Using an interface IFoo simply states the 'contract' that a class requires to work in my Foo framework, and I don't care what any future Foo classes may inherit from or look like internally, as long as they have fn x fn y and z. It makes a framework much more flexible and open to future additions.
If, however, Foo requires a large amount of core at its base to work that would not be applicable in a contract scenario, that is when you would favour inheritance.
Here is a book that talks all about interfaces. It promotes the notion that interfaces belong to the client, that is to say the caller. It's a nice notion. If you only need the thing that you're calling to implement - say - count() and get(), then you can define such an interface and let classes implement those functions. Some classes will have many other functions, but you're only interested in those two - so you need to know less about the classes you're working with. As long as they satisfy the contract, you can use them.
good article.
An interface is a contract that guarantees to a client how a class or struct will behave.

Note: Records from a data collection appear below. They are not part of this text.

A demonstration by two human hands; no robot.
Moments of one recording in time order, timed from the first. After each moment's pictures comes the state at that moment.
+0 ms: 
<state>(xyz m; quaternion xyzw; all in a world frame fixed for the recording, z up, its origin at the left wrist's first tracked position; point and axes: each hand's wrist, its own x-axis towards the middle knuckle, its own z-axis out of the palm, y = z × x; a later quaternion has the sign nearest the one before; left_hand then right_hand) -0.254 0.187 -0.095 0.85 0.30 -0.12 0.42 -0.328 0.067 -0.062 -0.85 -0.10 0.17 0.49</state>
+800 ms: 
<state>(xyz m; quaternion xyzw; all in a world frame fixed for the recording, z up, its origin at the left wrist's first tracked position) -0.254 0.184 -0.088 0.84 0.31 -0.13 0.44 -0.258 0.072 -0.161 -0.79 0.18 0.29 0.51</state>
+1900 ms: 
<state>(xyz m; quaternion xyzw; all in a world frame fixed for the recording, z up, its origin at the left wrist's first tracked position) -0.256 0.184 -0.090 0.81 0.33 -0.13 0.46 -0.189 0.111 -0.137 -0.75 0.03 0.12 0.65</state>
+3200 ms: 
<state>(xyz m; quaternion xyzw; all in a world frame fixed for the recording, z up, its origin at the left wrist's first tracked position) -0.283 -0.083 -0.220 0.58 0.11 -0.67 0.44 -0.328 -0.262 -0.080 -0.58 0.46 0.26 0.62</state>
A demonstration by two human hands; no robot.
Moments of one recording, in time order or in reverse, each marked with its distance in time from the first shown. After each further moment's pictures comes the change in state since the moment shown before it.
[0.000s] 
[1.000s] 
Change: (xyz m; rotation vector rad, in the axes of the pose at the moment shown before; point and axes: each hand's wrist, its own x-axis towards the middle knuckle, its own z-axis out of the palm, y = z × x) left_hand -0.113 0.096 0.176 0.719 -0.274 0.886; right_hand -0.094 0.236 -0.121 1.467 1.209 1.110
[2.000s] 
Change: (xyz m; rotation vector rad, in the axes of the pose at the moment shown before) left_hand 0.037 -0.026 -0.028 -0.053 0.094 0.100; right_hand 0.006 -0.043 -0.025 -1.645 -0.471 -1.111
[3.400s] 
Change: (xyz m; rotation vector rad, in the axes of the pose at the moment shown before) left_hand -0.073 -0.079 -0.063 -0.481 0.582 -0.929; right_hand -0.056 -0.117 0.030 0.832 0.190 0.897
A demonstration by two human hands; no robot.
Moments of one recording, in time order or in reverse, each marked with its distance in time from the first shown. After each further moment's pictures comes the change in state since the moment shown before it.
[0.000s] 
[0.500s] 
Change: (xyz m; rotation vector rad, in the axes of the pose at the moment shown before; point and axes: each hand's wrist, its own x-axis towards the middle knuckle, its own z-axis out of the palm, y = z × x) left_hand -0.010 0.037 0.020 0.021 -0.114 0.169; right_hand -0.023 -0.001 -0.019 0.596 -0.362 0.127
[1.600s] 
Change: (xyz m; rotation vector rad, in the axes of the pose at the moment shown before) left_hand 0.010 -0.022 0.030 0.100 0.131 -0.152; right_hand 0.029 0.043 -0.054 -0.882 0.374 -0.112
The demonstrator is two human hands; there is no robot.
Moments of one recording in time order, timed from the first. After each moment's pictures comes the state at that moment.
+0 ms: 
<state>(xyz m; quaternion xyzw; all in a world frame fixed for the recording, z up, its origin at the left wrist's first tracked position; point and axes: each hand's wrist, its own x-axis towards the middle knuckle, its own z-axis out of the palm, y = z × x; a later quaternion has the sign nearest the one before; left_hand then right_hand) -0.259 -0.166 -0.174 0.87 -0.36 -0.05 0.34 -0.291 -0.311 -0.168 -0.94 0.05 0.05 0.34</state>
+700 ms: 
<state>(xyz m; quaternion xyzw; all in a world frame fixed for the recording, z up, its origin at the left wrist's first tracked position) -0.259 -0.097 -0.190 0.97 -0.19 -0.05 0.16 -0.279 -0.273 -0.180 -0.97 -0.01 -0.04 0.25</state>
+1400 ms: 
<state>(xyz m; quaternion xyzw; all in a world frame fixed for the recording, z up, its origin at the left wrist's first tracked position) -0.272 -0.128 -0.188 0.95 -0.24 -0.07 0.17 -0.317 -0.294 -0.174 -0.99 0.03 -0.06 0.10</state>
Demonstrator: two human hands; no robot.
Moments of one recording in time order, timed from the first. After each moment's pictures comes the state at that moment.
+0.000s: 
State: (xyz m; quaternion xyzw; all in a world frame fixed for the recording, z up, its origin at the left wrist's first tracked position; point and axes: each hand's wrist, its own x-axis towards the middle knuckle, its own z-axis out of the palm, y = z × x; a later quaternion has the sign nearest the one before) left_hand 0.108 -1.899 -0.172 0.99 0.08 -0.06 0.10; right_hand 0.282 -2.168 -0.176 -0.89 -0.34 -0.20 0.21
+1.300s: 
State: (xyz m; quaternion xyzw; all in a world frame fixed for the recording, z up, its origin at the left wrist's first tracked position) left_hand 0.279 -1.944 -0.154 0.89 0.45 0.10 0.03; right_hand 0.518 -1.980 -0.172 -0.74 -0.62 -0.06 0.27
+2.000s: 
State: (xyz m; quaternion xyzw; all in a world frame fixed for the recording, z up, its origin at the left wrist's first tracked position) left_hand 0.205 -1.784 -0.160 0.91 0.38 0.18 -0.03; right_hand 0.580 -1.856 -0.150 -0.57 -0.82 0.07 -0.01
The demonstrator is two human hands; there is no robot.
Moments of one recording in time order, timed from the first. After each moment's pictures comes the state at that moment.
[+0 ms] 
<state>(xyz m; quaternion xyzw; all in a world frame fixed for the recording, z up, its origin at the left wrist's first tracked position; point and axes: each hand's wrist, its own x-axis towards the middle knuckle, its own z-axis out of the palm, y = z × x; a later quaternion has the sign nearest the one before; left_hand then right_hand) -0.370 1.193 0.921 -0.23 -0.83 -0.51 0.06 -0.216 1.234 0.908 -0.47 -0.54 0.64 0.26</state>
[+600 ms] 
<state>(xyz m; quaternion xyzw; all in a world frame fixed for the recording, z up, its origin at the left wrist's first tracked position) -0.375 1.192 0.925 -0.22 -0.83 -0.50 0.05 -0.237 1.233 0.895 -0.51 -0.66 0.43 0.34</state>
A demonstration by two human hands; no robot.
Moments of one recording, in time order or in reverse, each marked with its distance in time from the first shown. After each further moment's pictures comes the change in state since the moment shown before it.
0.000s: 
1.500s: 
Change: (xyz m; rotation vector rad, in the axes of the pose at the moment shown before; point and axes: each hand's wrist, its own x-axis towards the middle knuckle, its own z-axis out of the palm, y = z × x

http://www.codeguru.com/csharp/csharp/cs_syntax/interfaces/article.php/c7563
This might be the clearest easiest way of explaining that I have come across:
"The answer is that they provide a fairly type-safe means of building routines that accept objects when you don't know the specific type of object that will be passed ahead of time. The only thing you know about the objects that will be passed to your routine are that they have specific members that must be present for your routine to be able to work with that object.
The best example I can give of the need for interfaces is in a team environment. Interfaces help define how different components talk to each other. By using an interface, you eliminate the possibility that a developer will misinterpret what members they must add to a type or how they will call another type that defines an interface. Without an interface, errors creep into the system and don't show up until runtime, when they are hard to find. With interfaces, errors in defining a type are caught immediately at compile time, where the cost is much less."
Couple of things, when you inherit from an interface it forces you to implement all the methods defined in the interface. For another, this is also a good way to bring in multiple inheritance which is not supported for regular classes.
http://msdn.microsoft.com/en-us/library/ms173156.aspx
Simple answer based on first principles:
A program is a universe with its own metaphysics (the reality/substance/stuff of the code) and epistemology (what you can know/believe/reason about the code). A good programming language tries to maximize the metaphysical flexibility (lets you make the stuff easily) while ensuring epistemic rigor (makes sure your universe is internally consistent).
So, think of implementation inheritance as a metaphysical building block (the stuff that makes up your little universe of code) and interface inheritance as an epistemic constraint (it allows you to believe something about your code).
You use interfaces when you only want to ensure that you can believe something. Most of the time that's all you need.
You mentioned having difficulty finding a practical use for interfaces.. I've found that they come into their own when building extensible applications, for example a plugin-based app where a third-party plugin must conform to specific rules.. These rules can be defined by an interface.
You could make it so that when the plugin is loaded, it must have an Init method that takes a class that implements IServices interface.
public interface IServices
{
DataManager Data { get; set; }
LogManager Log { get; set; }
SomeOtherManager SomeOther { get; set; }
}
public class MrPlugin
{
public void Init(IServices services)
{
// Do stuff with services
}
}
So.. If you have a class that implements the IServices interface, and then you instantiate it once, you can pass it to all the plugins upon initialisation and they can use whatever services you have defined in the interface.